Notes on cryptography and information theory

The birthday paradox in cryptanalysis

Entry 005 · 2026-03-21

The birthday paradox is the everyday observation that in a room of 23 people, the probability of a shared birthday is over 50%. The underlying mathematics: for N equally likely outcomes, collisions in random samples become likely once the sample size approaches √N. The intuition fails because we mentally privilege our own birthday; the question is about any pair.

In cryptography the paradox sets the difficulty of finding collisions in any function with N-sized output. If H outputs 128 bits, generic collision search costs roughly 2^64 evaluations — much less than the 2^128 cost of inverting H on a specific target. This is why 128 bits of hash output gives 128-bit preimage resistance but only 64-bit collision resistance, and why 256-bit hashes are the default for any setting where collision resistance matters.
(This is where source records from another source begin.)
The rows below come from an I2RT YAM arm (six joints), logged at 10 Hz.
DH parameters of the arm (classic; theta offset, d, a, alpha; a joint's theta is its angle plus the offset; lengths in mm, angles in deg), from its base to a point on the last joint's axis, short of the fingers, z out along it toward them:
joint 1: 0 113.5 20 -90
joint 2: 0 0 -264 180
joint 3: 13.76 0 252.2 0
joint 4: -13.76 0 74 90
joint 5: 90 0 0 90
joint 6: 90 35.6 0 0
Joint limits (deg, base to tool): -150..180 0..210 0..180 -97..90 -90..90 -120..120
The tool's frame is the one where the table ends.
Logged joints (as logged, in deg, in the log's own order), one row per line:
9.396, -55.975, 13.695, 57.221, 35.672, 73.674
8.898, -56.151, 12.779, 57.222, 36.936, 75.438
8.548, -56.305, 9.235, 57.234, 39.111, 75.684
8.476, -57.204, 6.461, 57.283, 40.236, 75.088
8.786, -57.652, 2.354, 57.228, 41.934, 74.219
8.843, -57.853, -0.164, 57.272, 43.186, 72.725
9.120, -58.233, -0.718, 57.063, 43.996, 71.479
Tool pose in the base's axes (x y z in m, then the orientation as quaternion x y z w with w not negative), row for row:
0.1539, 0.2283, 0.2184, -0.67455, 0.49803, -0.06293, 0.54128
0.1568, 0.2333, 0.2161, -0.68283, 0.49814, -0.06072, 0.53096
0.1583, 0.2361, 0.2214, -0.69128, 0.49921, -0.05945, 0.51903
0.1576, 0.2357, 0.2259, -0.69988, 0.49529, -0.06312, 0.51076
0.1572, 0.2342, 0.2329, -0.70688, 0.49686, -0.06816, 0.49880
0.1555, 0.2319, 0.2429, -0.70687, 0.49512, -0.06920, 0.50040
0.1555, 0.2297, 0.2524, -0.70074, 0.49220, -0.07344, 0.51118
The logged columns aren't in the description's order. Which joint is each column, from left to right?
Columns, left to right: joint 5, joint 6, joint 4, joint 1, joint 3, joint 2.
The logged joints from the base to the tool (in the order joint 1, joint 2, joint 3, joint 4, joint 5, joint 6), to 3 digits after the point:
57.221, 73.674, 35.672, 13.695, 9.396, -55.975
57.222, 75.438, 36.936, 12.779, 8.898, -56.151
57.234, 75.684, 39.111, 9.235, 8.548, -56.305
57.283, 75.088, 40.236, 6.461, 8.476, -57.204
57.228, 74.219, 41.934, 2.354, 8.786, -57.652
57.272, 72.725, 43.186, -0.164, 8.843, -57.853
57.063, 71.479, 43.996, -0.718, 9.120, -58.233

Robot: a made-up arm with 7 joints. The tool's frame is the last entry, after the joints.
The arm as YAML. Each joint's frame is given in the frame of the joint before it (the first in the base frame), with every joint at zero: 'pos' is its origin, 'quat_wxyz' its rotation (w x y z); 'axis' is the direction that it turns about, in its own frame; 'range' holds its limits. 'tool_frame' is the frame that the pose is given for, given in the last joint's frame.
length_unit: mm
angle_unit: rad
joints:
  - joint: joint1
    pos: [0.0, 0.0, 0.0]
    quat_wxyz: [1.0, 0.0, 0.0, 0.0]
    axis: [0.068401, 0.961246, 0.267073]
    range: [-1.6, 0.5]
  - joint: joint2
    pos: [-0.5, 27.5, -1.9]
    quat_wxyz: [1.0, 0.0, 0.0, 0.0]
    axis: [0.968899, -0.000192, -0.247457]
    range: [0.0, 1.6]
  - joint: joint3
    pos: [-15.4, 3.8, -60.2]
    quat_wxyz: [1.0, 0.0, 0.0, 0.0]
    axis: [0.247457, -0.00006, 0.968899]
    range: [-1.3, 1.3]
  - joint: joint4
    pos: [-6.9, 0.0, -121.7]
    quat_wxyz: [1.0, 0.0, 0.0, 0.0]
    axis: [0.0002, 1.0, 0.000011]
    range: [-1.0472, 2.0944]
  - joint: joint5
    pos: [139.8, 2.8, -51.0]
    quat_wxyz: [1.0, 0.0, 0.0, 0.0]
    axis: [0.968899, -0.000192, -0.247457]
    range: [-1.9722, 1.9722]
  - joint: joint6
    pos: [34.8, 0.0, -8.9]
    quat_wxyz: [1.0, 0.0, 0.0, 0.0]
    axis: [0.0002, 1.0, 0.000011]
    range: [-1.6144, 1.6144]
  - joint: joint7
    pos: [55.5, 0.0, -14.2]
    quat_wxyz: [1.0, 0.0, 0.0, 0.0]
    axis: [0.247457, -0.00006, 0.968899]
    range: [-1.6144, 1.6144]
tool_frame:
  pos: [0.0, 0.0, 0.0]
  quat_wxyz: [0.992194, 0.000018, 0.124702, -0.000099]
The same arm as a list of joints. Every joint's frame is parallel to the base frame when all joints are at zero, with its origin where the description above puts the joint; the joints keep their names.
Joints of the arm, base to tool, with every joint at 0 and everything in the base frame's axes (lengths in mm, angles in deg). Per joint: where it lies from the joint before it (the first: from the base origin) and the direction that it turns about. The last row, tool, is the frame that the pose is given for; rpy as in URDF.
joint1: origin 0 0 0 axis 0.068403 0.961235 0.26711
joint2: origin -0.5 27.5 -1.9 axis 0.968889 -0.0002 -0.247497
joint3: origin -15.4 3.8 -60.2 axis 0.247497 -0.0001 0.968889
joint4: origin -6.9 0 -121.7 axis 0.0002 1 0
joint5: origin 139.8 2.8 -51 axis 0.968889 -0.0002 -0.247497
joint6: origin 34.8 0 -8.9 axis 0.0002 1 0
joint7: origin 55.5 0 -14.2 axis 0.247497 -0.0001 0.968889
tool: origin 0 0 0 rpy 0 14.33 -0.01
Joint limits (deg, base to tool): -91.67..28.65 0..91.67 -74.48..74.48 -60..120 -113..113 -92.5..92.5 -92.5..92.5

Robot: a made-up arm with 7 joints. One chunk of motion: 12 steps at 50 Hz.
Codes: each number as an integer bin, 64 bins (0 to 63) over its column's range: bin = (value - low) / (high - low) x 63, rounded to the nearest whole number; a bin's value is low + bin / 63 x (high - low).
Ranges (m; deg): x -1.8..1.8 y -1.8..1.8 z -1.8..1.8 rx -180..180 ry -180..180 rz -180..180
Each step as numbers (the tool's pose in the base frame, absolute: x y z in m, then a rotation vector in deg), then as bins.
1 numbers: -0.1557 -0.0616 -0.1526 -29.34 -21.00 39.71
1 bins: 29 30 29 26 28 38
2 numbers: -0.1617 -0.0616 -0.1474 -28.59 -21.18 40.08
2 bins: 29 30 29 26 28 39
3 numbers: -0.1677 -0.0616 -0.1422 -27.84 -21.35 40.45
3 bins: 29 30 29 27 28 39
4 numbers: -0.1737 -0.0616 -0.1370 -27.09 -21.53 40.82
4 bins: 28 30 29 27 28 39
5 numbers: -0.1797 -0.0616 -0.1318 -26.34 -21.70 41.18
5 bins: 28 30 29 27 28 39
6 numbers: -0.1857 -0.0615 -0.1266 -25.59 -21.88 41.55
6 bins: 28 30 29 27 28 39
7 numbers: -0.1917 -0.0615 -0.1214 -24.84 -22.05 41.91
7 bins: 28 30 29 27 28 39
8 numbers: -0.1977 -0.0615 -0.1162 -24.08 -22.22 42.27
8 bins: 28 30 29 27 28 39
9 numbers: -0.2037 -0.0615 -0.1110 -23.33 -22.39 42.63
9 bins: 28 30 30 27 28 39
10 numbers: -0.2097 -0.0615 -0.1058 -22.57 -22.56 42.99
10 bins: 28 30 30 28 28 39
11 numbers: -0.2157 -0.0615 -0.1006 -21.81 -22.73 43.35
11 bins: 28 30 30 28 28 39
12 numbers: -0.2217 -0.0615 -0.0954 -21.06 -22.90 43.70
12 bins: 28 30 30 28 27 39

The classic example is the chosen-prefix collision attack on MD5, which made it possible to forge X.509 certificates in 2008. MD5's 128-bit output gives 64-bit generic collision resistance, and structural weaknesses brought the effective complexity down to roughly 2^39, within a single workstation's reach. The Flame malware (2012) exploited a related weakness for code-signing.

The paradox also drives the choice of nonce size. A 96-bit nonce gives 2^48 birthday-bound collision resistance — fine for a single device generating nonces, less fine for a population of devices each picking nonces independently from the same pool. AES-GCM's 96-bit IV size is the most-debated example: with random IVs, the recommendation is to limit each key to fewer than 2^32 encryptions, well below the per-IV nominal limit.